Mario event ends at change of day just for u guys who want to use up all ur mushies....and the Gulliver "event" or thing starts at change of day I think the rumors say he will be here to stay so not timed make sure u have ur 10 3 star items I have 10 purple potted panies!!!


----------



## That Marshal Fangirl (Apr 9, 2018)

..10 3 star items?  What?


----------



## Ashariel (Apr 9, 2018)

Yep I don't think anyone really knows how it's going to work but Gulliver is going to ask you 2 give him 10 items the more stars the better the reward so I ha e 10 3 star items 10 2star items and I haven't made 10 1 star items cause that shouldn't take long there is a different reward from what I have read for each...


----------



## Ashariel (Apr 9, 2018)

Here's a great explanation I saw on another forum...Gulliver starts in 6 hours, but it isn't really an Event. It's an added permanent feature like Gardening. Gulliver will show up at Sunburst Island every so often and you can give him up to 10 Furniture/Clothing. He'll leave and come back later with Candies of different Themes depending on what you gave him before he left. These Candies basically give exp and there are 3 different rarities. The rarity of the Candy is determined by the Rarity of the Furniture given to him (you can check that in your catalog) and the theme of the candy is the theme of the furniture. You can give the candy to any animal to raise their exp, but same theme gives 2x more.
The most interesting thing is that he can at times bring a new animal with him back on his ship. The ones we know so far are O'Hare, Plucky and Rowan. They can be invited to your Camp right away and they have no furniture requirement.


----------



## Flare (Apr 9, 2018)

Uhh by 3 star items you mean the stars that show up on the catalog to show how rare something is right? 
And I'm glad O'Hare and Plucky will be invitable without worrying about crafting.


----------



## Ryumia (Apr 9, 2018)

Whoa... :0 I see. Thanks for providing this new information about the Gulliver event.


----------



## AndroGhostX (Apr 9, 2018)

So this event is only to gain new animals and animal exp? Not an event to get Gulliver items? If so, I see no point besides the new villagers because most of my animals are already level 20.


----------



## Ashariel (Apr 9, 2018)

Flare said:


> Uhh by 3 star items you mean the stars that show up on the catalog to show how rare something is right?
> And I'm glad O'Hare and Plucky will be invitable without worrying about crafting.
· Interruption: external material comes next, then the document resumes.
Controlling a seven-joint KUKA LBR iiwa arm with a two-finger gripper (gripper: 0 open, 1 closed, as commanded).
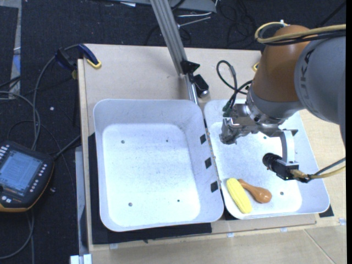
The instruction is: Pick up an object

Yes so 3 star items it's basically purple and blue tulip stuff purple panies stuff and anything that requires leaf tickets or sparkle stones.

- - - Post Merge - - -



AndroGhostx said:


> So this event is only to gain new animals and animal exp? Not an event to get Gulliver items? If so, I see no point besides the new villagers because most of my animals are already level 20.
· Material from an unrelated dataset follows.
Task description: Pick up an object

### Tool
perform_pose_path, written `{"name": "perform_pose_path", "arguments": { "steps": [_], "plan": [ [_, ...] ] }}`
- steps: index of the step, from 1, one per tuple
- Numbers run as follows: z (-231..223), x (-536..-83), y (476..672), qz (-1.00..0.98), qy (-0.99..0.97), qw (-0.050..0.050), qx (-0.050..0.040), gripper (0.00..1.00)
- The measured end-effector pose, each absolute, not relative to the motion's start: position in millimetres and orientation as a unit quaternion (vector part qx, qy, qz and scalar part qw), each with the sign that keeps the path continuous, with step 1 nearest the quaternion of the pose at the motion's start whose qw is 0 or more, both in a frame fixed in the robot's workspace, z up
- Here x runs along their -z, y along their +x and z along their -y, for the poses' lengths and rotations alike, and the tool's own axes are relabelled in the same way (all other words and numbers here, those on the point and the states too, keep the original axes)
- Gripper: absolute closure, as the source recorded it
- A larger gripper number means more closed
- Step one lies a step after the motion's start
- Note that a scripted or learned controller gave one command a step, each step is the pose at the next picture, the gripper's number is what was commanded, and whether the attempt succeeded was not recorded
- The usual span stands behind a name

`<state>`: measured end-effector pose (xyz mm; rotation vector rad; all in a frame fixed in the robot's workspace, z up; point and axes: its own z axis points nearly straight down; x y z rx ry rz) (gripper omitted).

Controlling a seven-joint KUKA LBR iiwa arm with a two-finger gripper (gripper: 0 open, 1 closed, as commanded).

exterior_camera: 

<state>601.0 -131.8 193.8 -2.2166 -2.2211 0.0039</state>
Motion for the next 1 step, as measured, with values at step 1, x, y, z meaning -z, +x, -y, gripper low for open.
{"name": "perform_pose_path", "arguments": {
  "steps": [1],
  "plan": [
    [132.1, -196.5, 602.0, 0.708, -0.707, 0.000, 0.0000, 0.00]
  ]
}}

Correct but the "treats" will be in your Catalog so if ur a completionist like me I'll have to do every level at least once to fill my catalog..it will be as pointless as ok motors but not to hard I hope


----------



## AndroGhostX (Apr 9, 2018)

Ah I see. By stuff, you mean the items you get from flower trade? Then I will do it to get all of the treats and be done with it lol. Yeah ok motors machine is so boring to do so I have yet to complete that part of the catalog :c I wonder maybe if Nintendo will let us buy those items with Leaf Tickets or something as I can't be bothered to get 10,000 caps even with a trick to always win.


----------



## Chewy.7204 (Apr 9, 2018)

O'hare is my bun! I must have him in my camp!


----------